Required action: Write every line below out again exactly, images omitted.

——

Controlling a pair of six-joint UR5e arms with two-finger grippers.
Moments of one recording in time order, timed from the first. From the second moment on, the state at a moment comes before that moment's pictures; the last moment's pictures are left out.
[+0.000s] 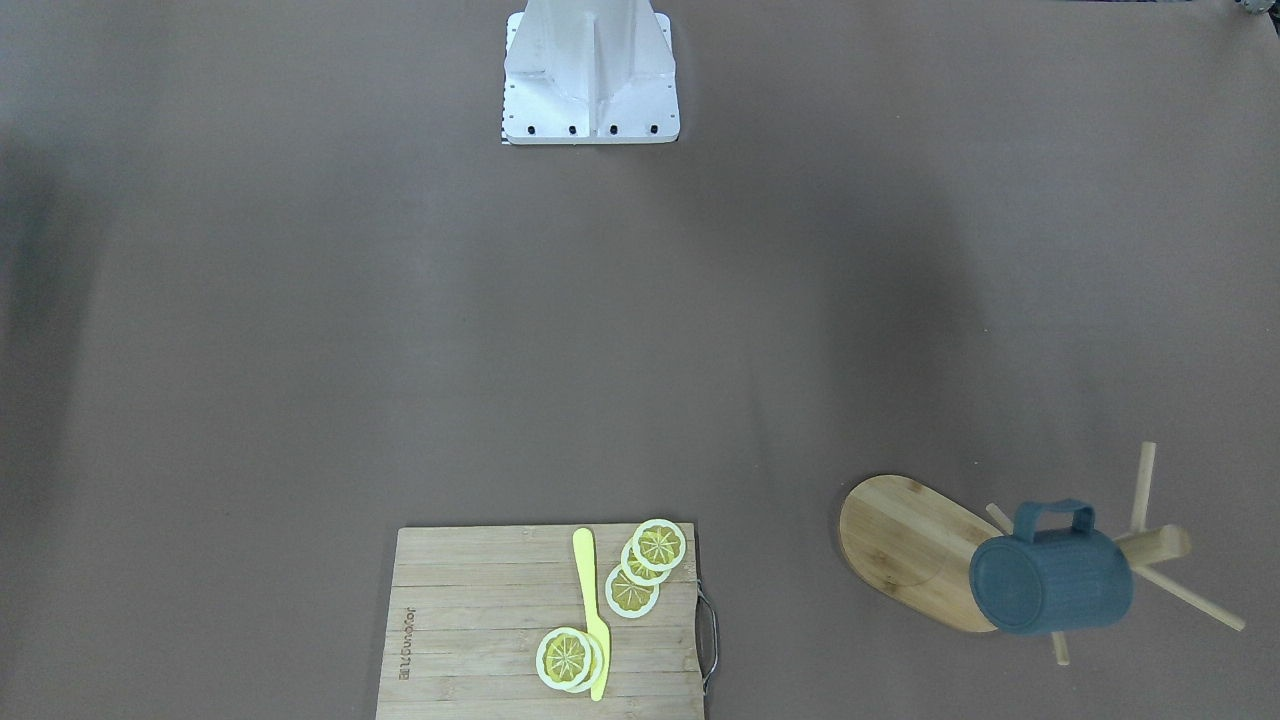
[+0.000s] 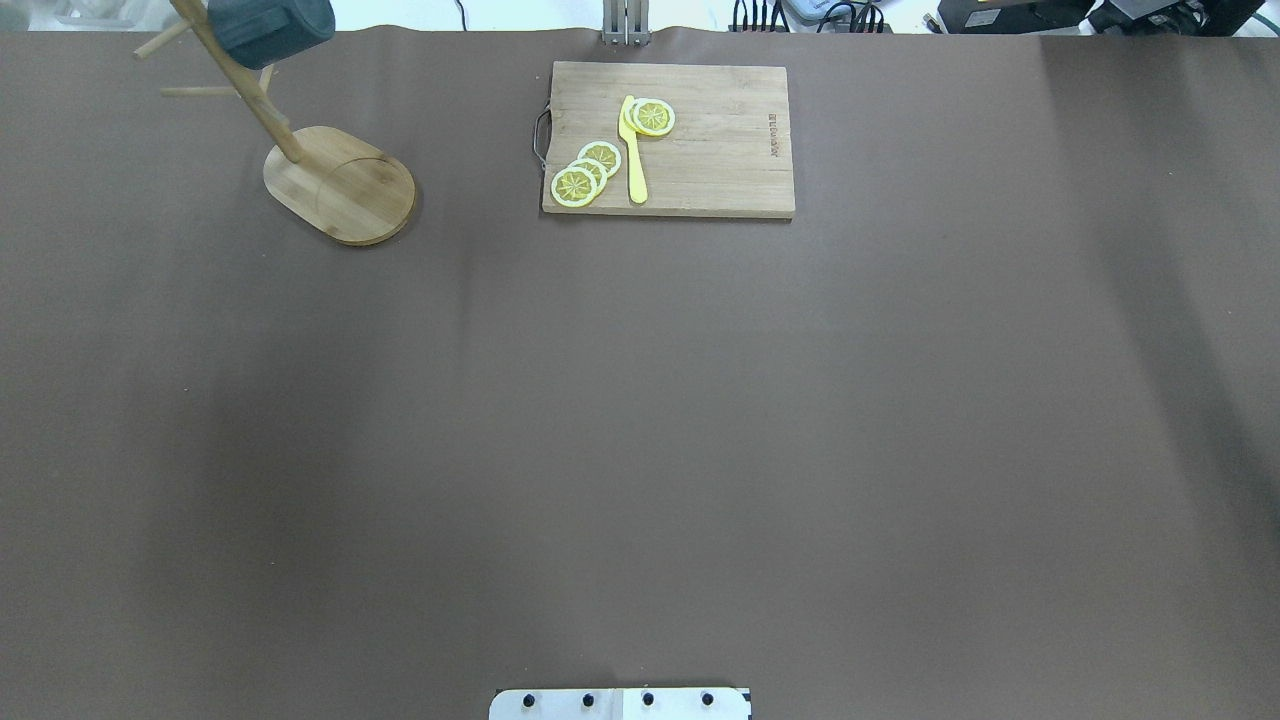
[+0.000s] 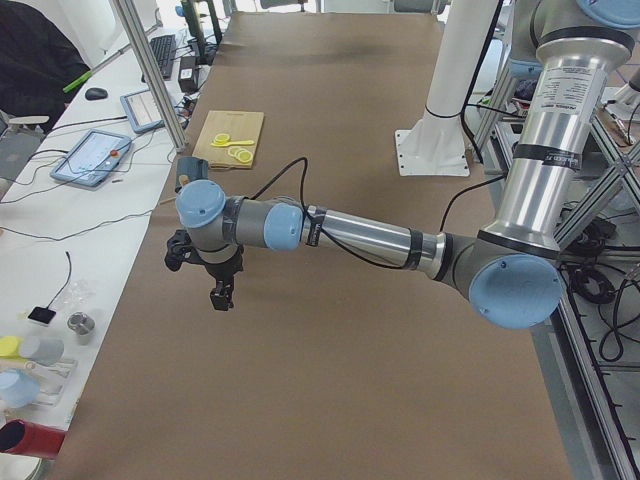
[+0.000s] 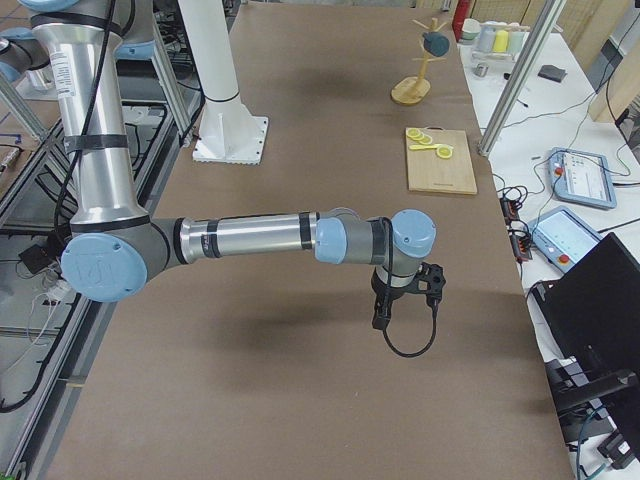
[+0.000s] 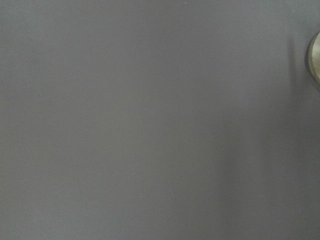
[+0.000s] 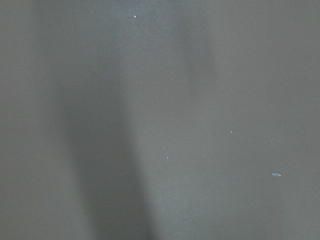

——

Answer below:
Controlling a pair of six-joint UR5e arms with two-finger grippers.
Moments of one recording in time order, timed from the first. From the second moment on, the state at a moment comes before that moment's pictures; the last moment's pictures are left out.
[+0.000s] 
[+0.000s] 
[+0.000s] 
[+0.000s] 
[+0.000s] 
[+0.000s] 

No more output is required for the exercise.